== Action item ==
Everything in the listing below from the line containing "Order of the" through the line containing "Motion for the" must be repeated exactly; the remaining lines are not wanted.
---
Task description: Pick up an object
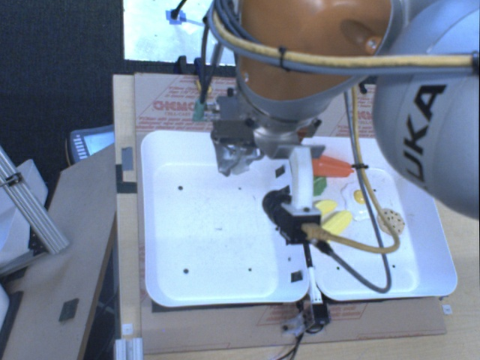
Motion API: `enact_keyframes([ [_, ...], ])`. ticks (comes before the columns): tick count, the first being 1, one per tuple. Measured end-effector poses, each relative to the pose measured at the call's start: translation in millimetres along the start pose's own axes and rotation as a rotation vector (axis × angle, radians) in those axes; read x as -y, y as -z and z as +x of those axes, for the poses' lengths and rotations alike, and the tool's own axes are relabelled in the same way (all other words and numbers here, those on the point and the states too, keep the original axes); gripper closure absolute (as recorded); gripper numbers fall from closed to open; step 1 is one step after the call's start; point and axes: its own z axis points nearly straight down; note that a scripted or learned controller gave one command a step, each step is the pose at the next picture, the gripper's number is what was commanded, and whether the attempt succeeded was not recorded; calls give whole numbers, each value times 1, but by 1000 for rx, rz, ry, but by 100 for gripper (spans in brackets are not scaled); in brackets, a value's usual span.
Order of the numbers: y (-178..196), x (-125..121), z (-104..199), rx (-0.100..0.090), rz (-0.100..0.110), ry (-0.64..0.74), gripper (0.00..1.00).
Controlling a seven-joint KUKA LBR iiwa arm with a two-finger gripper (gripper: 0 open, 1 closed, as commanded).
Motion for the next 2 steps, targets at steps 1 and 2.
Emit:
enact_keyframes([
  [1, 7, -2, 0, -5, -11, 0, 100],
  [2, -47, -3, 1, -3, -7, -6, 100],
])
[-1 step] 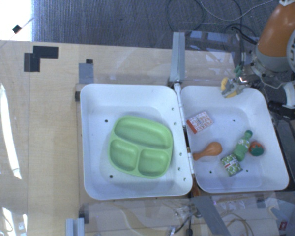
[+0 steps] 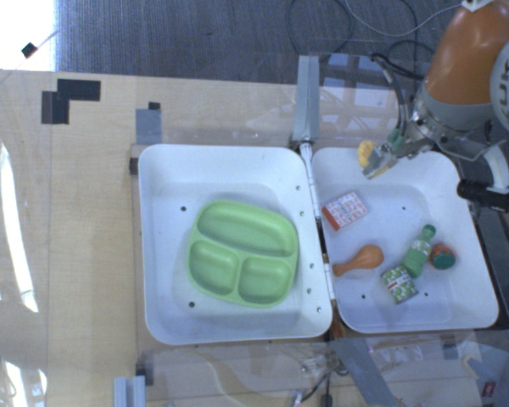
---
== Result of the exercise ==
Order of the numbers: y (-178..196), x (-125..121), z (-104..199), rx (-0.100..0.090), rz (-0.100..0.110), ry (-0.64..0.74), gripper (0.00..1.00).
Controlling a seven-joint KUKA LBR iiwa arm with a two-finger gripper (gripper: 0 open, 1 closed, as commanded).
Motion for the next 2 steps, targets at steps 1 and 2.

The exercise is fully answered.